There's a lot of improvement still to be made on the indicator side, and we urge you to think of better indicators that you could use for prediction. We can also make significant structural improvements to the algorithm, and pull in data from other sources.

Accuracy would improve greatly by making predictions only one day ahead. For example, train a model using data from 1951-01-03 to 2013-01-02, make predictions for 2013-01-03, and then train another model using data from 1951-01-03 to 2013-01-03, make predictions for 2013-01-04, and so on. This more closely simulates what you'd do if you were trading using the algorithm.
You can also improve the algorithm used significantly. Try other techniques, like a random forest, and see if they perform better.
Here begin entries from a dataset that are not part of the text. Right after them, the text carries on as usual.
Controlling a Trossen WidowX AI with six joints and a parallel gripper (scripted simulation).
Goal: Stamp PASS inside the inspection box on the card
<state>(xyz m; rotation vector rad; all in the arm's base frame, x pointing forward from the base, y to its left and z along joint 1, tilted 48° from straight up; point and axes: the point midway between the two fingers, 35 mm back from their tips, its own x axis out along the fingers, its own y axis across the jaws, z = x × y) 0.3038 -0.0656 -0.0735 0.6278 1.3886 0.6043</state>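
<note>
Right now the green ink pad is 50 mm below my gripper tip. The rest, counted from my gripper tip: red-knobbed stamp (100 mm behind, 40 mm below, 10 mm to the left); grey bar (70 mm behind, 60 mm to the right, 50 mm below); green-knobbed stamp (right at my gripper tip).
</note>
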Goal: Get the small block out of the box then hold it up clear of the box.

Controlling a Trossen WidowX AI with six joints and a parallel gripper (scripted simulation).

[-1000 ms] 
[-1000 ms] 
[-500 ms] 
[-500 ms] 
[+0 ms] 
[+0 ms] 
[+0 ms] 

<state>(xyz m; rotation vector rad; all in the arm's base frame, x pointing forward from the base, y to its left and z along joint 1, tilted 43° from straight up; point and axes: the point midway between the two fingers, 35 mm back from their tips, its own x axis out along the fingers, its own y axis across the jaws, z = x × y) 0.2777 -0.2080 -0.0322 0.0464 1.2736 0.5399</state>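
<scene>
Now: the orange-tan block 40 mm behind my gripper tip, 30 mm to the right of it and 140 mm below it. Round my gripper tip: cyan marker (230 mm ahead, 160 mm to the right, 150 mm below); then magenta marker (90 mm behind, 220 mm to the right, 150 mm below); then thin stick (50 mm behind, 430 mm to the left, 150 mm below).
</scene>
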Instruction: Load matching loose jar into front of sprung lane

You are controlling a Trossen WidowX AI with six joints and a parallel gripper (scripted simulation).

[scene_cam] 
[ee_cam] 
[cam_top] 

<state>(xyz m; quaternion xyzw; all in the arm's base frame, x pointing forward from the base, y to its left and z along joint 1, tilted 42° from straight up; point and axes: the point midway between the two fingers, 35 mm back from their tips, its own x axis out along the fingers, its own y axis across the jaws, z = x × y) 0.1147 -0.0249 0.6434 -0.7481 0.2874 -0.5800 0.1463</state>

You can also incorporate outside data, such as the weather in New York City (where most trading happens) the day before, and the amount of Twitter activity around certain stocks.
You can also make the system real-time by writing an automated script to download the latest data when the market closes, and make predictions for the next day.
Finally, you can make the system "higher-resolution". You're currently making daily predictions, but you could make hourly, minute-by-minute, or second by second predictions. This will require obtaining more data, though. You could also make predictions for individual stocks instead of the S&P500.